My Facebook (2014-), Chinese ink, Chinese mineral color, xuan-paper, 2 mounted hanging scrolls, each scroll 180 x 97 cm. The two large-format works from Jianfeng Pan’s ongoing series My Facebook welcome and bid farewell to visitors to the special exhibition Tuschewanderungen (Ink Wanderings). Created in 2014, the same year the series began, they reflect Pan’s intensive travels, including to Germany. Mosaic-like, the large-scale compositions show hundreds of human faces: collective portraits of contemporary society, captured in different locations around the globe. Like personal entries in a diary, they document Pan’s perception of the individuals and living environments he encounters on his travels. He compares his miniature portraits to fingerprints. Viewed from a distance, they form a homogeneous mass, but on closer inspection, each face is unique, each profile different. With a few strokes of ink, Pan draws countless faces; some seem familiar, others strange.
Conclusion
Before I visited the exhibition, I did not know anything about Jianfeng Pan’s work. The show surprised me positively in many ways. First of all, I appreciated the clear curatorial concept that structured the exhibition into three thematic rooms, each with a distinct focus yet interconnected through Pan’s artistic practice. The spatial arrangement allowed for a gradual immersion into Pan’s world of ink art, from the grand landscapes to the intimate sketches.
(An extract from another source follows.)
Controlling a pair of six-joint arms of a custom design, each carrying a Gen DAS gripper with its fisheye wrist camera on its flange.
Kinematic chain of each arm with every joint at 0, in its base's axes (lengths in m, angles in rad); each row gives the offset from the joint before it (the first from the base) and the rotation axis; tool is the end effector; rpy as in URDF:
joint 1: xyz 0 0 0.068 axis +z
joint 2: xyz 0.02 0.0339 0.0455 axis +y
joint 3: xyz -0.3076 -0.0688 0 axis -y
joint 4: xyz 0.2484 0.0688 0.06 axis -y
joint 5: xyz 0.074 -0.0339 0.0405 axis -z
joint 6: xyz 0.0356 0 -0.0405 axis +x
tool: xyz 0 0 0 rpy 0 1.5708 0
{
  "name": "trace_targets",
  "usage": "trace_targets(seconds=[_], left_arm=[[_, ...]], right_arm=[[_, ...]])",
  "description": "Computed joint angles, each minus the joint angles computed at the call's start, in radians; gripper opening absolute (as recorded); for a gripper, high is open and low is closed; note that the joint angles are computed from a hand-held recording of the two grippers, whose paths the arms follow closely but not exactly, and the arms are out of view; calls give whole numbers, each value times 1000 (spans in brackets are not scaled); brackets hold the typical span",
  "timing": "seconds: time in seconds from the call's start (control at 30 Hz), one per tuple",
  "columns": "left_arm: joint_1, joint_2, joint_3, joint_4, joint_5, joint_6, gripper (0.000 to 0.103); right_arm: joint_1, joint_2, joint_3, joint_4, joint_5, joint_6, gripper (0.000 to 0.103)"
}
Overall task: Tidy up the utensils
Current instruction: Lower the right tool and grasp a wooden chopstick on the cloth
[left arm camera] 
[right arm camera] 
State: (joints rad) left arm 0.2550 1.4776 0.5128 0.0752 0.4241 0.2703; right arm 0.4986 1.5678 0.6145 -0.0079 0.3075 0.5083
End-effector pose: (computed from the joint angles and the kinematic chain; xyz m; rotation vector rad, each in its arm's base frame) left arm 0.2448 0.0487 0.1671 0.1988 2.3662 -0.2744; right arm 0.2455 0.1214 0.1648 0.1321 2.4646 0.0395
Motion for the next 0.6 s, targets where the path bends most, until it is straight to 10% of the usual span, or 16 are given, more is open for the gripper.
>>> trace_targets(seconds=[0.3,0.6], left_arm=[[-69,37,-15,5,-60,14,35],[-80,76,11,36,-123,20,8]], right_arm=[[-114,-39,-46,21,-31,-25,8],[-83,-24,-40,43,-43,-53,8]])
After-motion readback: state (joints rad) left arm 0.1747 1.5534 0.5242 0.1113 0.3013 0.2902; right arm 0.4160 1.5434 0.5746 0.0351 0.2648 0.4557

Secondly, I was impressed by the diversity of techniques and formats employed by Pan. From large-scale fanfold books to small album leaves, from monochrome ink washes to vibrant mineral colors, Pan is a versatile artist who masters various forms of expression within the ink medium. The creativity displayed in his works is truly remarkable.
But what I liked most was that his art is rooted in Chinese writing and painting traditions. Especially by combining philosophical reference, experimentation, and contemporary elements, Pan creates a unique visual language that resonates with both Eastern and Western audiences I could imagine. His works invite contemplation and reflection, but also mind-trips into fantastical worlds.
Overall, Tuschewanderungen was a captivating exhibition that offered a comprehensive overview of Jianfeng Pan’s artistic journey and his contributions to contemporary ink art. It was a pleasure to explore his works and gain insights into his creative process. I left the museum feeling inspired and eager to explore more modern approaches to traditional art forms.